== Task description ==
With the pictures left out, restate every entry word for word.

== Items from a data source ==
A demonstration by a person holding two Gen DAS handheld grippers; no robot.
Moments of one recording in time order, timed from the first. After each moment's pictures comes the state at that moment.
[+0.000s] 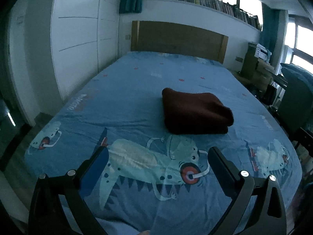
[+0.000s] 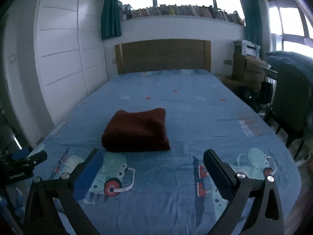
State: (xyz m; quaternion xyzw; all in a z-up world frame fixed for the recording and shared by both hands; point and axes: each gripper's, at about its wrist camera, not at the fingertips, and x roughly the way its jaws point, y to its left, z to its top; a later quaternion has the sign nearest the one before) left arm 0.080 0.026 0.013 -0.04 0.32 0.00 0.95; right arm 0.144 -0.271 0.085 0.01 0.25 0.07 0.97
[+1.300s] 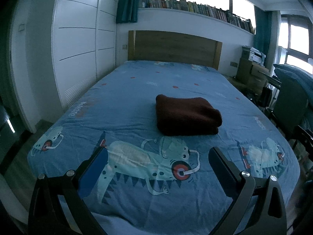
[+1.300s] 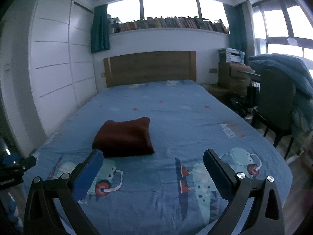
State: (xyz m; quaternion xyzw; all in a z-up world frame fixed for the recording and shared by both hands) left arm 0.075 -0.022 0.010 -0.03 0.28 -0.01 0.96; right arm 0.095 -0.289 0.093 0.03 0.21 0.02 0.98
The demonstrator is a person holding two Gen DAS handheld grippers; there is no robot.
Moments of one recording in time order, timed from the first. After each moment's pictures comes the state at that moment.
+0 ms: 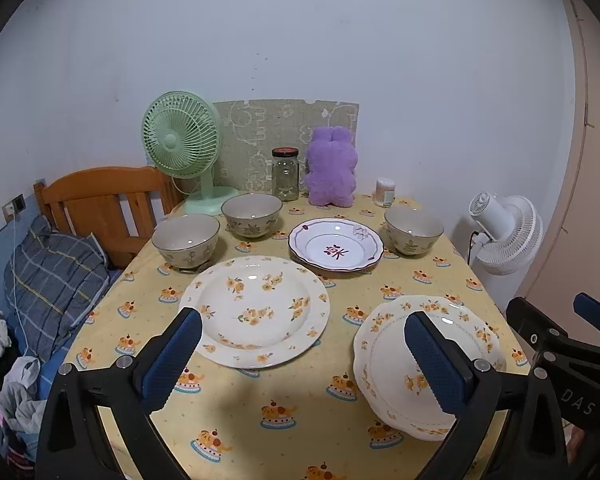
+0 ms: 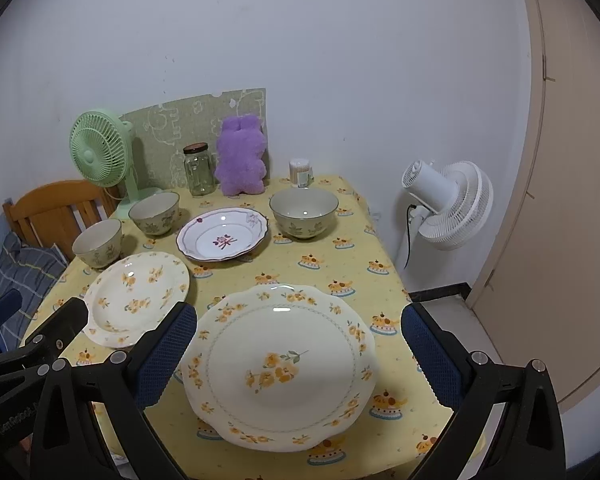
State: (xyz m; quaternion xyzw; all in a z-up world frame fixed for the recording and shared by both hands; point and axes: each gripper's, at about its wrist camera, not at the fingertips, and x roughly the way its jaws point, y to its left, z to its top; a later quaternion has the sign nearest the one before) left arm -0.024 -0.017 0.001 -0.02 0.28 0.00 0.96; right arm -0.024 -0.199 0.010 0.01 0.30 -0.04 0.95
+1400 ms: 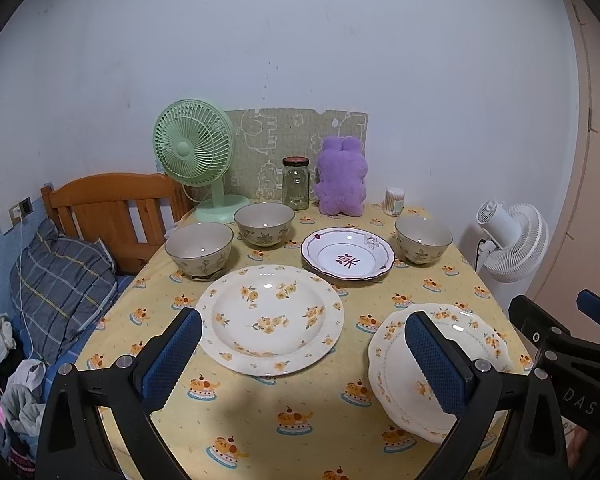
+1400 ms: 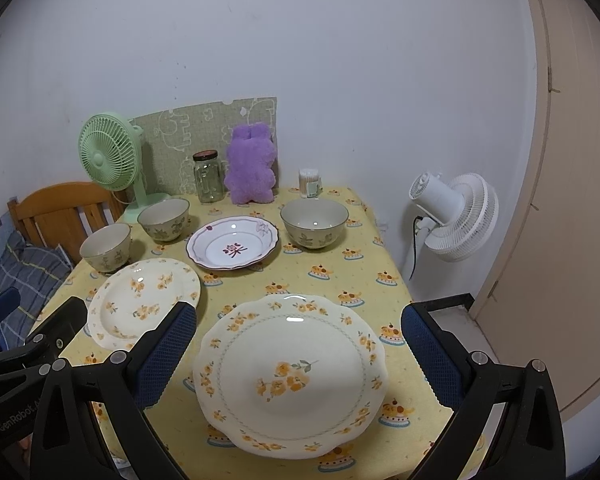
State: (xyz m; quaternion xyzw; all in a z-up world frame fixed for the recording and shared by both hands) left arm -0.025 -0.001 0.006 -0.01 0.27 0.00 0.96; right arm -0.025 -0.183 0.015 0.00 0.28 -0.03 0.96
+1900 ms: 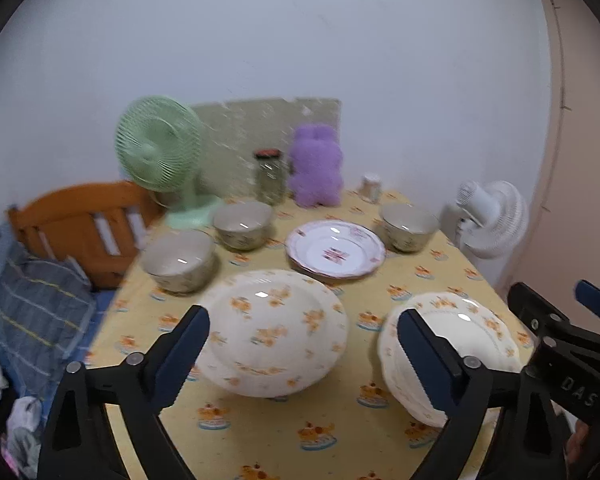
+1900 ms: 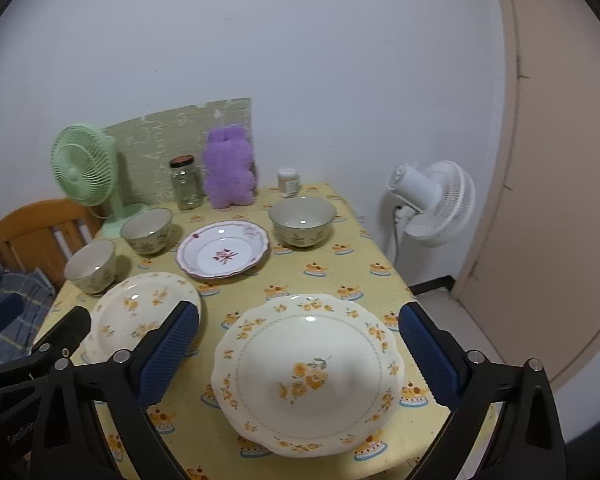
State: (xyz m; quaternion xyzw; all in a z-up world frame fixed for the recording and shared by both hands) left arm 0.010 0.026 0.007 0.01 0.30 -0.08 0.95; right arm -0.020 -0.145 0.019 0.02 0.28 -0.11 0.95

== Exercise answer ==
A demonstration by a person holding two Gen DAS handheld grippers; no robot.
Moments of one recording in time order, timed from the first. After each moment's pictures comes the state at that moment.
[+0.000s] 
[+0.000s] 
State: (xyz m; quaternion xyzw; all in a z-up world frame fixed for the recording and shared by both hands; point and axes: each gripper's, at about its wrist camera, not at the fingertips, and x roughly the way its jaws point, y to its left, z to its top; a later quaternion has the sign nearest the one before) left arm 0.080 0.026 0.013 -0.04 0.32 0.00 0.95; right arm 0.144 -0.271 0.085 0.01 0.25 0.07 0.97
[+1.300s] 
[+1.300s] 
State: (xyz m; quaternion xyzw; all in a z-up world frame fixed for the recording and shared by both hands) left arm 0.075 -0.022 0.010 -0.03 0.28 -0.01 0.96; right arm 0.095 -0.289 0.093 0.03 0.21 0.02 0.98
The demonstrator is a person holding two Gen DAS handheld grippers; there is no robot.
Moments of one recording in time order, timed from the first. After each moment's pictures comes the state at that moment.
+0 ms: 
+0 ms: 
State: (xyz m; quaternion xyzw; all in a z-up world frame fixed for the recording and shared by both hands; point and axes: each gripper's, at about its wrist camera, not at the fingertips, and x roughly the way its jaws point, y to its left, z to its top; a later quaternion has the sign nearest the one before) left arm -0.024 -0.017 0.001 -0.02 0.28 0.00 0.96; right arm -0.024 -0.199 0.010 0.01 0.30 -0.04 0.95
+1400 ms: 
+1400 ms: 
State: (xyz m; quaternion xyzw; all in a z-up world frame fixed for the recording and shared by both hands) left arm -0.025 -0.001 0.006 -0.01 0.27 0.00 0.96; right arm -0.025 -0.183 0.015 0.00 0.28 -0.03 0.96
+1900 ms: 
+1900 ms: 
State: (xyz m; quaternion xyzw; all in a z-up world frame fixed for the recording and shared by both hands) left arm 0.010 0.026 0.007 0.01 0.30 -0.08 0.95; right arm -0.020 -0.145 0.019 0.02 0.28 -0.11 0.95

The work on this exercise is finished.